■ TASK ■
Look through the data for the string "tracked". Copy every line where it is found.
(DATA SECTION Opens)
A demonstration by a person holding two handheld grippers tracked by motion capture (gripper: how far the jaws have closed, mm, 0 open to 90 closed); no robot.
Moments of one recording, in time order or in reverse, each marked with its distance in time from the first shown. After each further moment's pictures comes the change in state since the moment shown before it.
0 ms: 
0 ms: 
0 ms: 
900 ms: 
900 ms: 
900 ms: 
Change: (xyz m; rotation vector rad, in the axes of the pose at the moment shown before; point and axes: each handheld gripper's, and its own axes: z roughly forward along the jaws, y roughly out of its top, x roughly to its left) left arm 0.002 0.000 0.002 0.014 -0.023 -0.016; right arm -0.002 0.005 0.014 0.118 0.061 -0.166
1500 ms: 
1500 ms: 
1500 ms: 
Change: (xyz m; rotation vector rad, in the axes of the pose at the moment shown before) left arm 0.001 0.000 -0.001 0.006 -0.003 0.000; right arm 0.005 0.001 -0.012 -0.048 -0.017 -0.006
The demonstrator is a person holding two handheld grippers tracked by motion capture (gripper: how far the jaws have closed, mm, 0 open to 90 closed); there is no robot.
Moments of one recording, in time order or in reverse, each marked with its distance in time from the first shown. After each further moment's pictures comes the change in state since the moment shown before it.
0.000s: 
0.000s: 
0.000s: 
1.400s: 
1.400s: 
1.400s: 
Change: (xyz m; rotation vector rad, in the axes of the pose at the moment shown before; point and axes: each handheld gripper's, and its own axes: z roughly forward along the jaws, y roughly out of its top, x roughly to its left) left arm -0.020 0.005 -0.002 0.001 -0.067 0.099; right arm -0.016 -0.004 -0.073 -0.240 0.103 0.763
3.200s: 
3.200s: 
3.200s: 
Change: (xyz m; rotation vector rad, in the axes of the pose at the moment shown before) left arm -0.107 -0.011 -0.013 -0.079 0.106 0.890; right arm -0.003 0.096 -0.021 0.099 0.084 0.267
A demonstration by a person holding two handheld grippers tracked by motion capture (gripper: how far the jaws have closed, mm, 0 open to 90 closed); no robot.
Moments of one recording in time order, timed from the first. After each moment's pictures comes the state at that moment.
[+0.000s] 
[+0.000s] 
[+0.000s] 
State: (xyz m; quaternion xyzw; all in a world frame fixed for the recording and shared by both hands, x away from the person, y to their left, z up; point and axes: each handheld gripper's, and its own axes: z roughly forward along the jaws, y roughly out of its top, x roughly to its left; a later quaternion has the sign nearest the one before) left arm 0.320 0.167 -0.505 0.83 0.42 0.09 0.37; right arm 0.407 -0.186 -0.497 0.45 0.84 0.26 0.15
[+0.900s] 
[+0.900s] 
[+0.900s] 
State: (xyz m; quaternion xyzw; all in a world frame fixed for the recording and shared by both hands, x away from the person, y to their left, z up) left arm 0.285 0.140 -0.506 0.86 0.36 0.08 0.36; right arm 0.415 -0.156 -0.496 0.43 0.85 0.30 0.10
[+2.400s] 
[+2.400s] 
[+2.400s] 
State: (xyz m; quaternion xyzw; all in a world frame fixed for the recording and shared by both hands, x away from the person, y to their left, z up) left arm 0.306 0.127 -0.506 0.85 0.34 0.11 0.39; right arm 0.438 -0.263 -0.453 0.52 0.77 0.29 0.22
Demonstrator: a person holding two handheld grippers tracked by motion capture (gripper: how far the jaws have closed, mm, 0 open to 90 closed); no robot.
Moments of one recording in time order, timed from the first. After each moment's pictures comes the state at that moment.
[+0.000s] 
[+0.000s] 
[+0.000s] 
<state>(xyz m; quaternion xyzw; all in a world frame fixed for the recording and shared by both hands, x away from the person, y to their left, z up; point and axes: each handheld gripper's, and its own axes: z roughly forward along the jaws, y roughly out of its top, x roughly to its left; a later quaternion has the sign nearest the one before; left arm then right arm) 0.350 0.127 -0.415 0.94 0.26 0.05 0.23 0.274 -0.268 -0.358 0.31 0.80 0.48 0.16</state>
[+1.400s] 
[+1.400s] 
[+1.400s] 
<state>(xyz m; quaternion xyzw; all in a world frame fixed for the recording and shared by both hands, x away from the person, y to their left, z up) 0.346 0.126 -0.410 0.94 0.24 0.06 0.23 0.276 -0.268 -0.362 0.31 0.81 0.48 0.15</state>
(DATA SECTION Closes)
■ SOLVED PROBLEM ■
A demonstration by a person holding two handheld grippers tracked by motion capture (gripper: how far the jaws have closed, mm, 0 open to 90 closed); no robot.
The demonstrator is a person holding two handheld grippers tracked by motion capture (gripper: how far the jaws have closed, mm, 0 open to 90 closed); there is no robot.
A demonstration by a person holding two handheld grippers tracked by motion capture (gripper: how far the jaws have closed, mm, 0 open to 90 closed); no robot.
Demonstrator: a person holding two handheld grippers tracked by motion capture (gripper: how far the jaws have closed, mm, 0 open to 90 closed); no robot.

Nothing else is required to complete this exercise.